A similar argument could be made for the cash raised by Miliband’s decision to end an arrangement enjoyed by around 120,000 non-doms in Britain. The SNP’s commitment to full fiscal autonomy policy for Scotland would preclude “pooling and sharing” of resources in this way.

Defined as British residents who pay tax on their UK earnings but whose permanent home is outside the country, non-doms do not have to pay UK tax on foreign income as long as they don’t transfer it to the UK.

To begin with, Miliband’s move bore the hallmarks of a PR triumph with people like the Dragon’s Den entrepreneur Duncan Bannantyne tweeting his approval of the policy.

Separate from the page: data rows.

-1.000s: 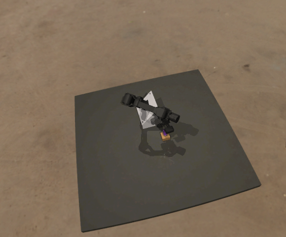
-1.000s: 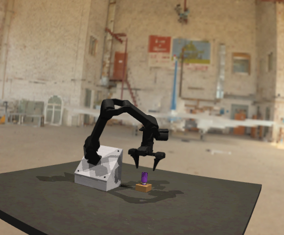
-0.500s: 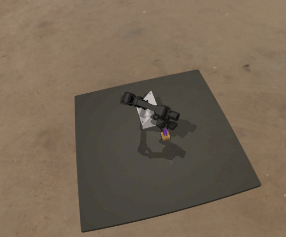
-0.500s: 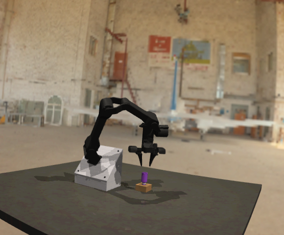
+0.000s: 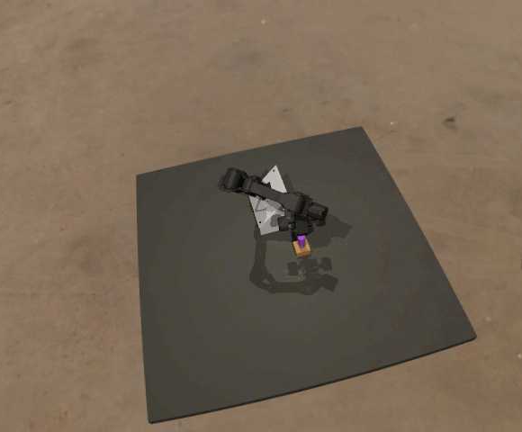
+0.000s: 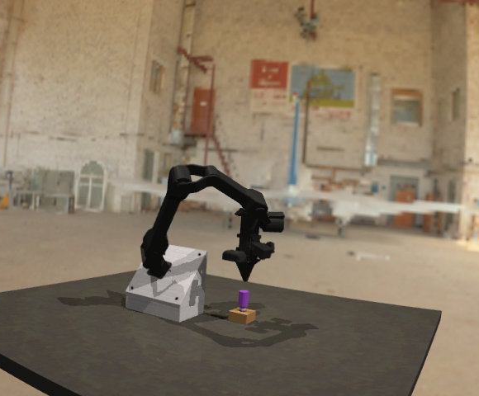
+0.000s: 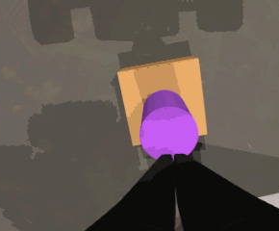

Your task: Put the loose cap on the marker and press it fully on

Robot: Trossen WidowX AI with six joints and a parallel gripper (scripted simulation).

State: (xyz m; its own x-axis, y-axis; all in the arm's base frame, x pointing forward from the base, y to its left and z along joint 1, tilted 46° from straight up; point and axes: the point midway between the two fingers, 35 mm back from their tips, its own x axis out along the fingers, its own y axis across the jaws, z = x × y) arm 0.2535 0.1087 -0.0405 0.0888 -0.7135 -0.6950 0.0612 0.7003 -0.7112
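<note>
Now: gripper tip 6 cm above the purple cap.
</note>
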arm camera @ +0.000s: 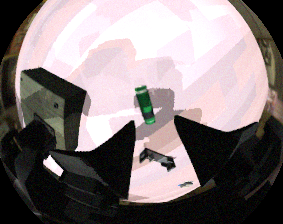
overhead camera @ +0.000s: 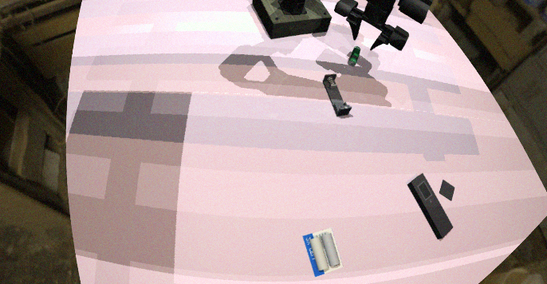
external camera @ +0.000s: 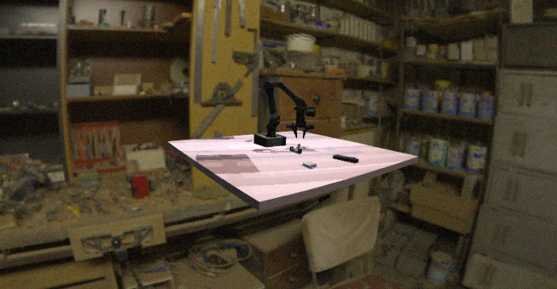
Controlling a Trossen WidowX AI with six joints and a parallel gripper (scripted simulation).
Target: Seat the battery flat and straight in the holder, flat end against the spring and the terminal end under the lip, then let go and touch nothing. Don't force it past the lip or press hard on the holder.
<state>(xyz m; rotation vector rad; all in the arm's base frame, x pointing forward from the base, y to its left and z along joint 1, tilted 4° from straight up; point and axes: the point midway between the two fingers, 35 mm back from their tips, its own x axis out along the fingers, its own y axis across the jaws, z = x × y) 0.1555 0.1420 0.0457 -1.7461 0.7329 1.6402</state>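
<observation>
The battery is 1 cm behind my gripper tip and 5 cm below it. Also, from my gripper tip: black battery door 41 cm ahead, 12 cm to the left, 6 cm below; black remote 43 cm ahead, 4 cm to the left, 5 cm below.
</observation>
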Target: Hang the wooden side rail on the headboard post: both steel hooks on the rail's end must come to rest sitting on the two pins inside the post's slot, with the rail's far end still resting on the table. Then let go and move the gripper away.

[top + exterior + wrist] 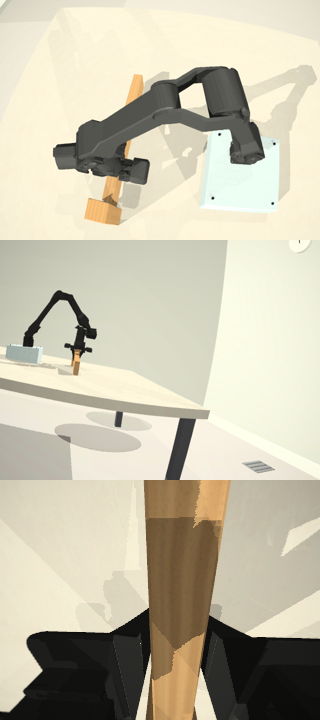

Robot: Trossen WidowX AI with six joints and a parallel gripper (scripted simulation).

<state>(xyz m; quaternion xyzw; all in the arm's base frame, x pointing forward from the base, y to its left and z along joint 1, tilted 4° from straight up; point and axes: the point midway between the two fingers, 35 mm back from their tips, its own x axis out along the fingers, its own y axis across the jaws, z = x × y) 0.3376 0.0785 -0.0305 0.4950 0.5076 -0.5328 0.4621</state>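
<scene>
My gripper tip is 1 cm short of the headboard post, 12 cm to the right of it and 4 cm below it.
</scene>
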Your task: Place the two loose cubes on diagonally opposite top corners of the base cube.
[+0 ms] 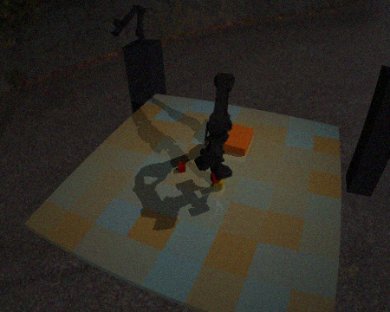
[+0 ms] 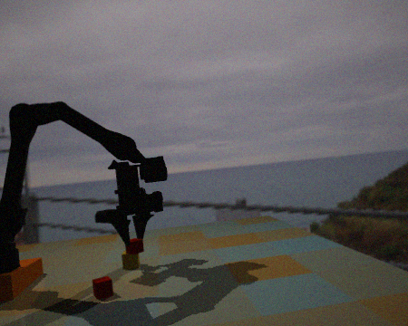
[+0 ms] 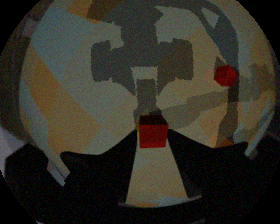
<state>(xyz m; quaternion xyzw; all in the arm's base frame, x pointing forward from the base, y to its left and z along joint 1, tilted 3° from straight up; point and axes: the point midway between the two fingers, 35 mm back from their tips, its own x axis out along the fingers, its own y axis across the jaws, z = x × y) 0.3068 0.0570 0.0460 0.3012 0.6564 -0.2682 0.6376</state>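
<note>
My gripper tip is 1 cm past the yellow base cube, 1 cm to the right of it and 4 cm above it. Round my gripper tip: red cube 6 cm behind, 18 cm to the right, 5 cm below.
</note>
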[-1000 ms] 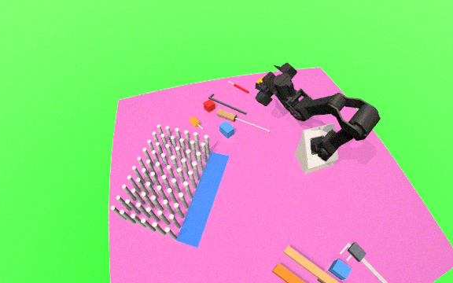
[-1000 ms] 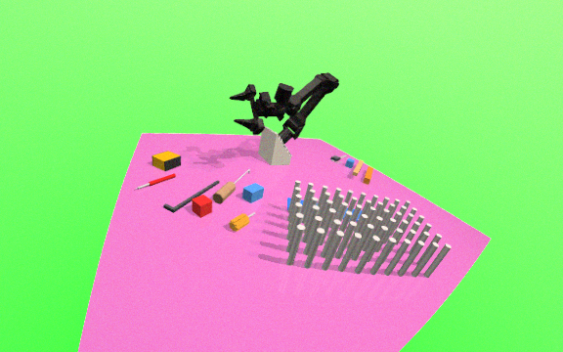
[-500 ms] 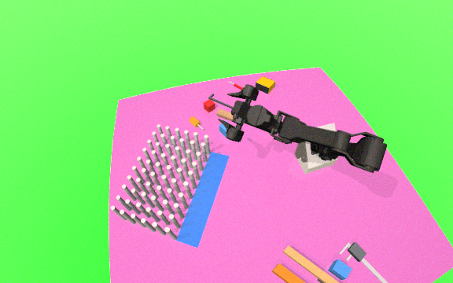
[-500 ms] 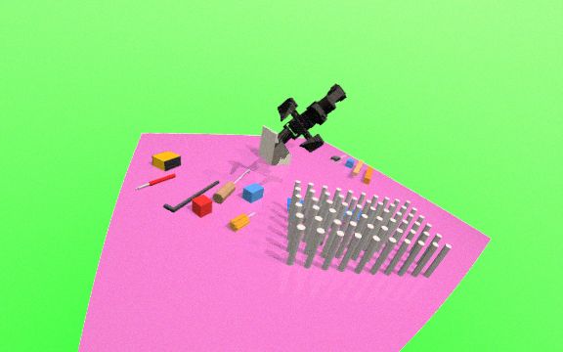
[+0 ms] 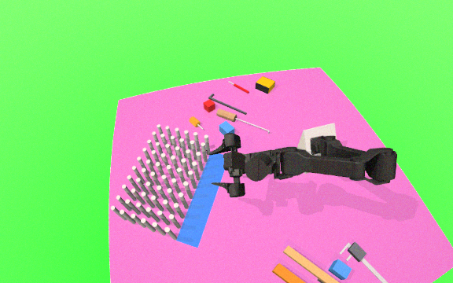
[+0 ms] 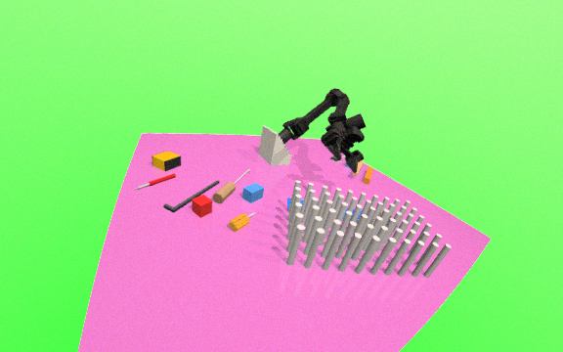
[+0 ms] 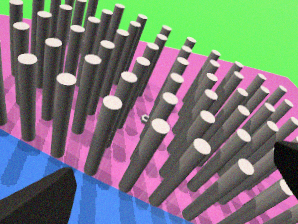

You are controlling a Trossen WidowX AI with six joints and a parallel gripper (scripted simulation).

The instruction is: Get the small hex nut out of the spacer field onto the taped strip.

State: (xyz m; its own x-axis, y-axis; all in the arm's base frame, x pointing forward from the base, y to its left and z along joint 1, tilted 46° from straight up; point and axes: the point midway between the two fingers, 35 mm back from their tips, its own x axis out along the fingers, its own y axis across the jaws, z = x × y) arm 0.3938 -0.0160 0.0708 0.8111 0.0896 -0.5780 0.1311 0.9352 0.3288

Needless to say, in this fevered election campaign, the Labour leader did not have everything his own way. Miliband’s claim that his policy change would raise hundreds of millions of pounds was almost immediately undermined when the Tories dug out an interview with shadow chancellor Ed Balls which appeared to dispute this. In January, Balls told BBC Radio Leeds that abolishing the “whole status … probably ends up costing Britain money because there will be some people who then leave the country.”

The existence of Balls’s interview allowed the Conservatives to present their idea another example of Labour’s chaotic economic thinking.

But one suspects that the left-leaning SNP may find it a little more difficult to trash Miliband’s move.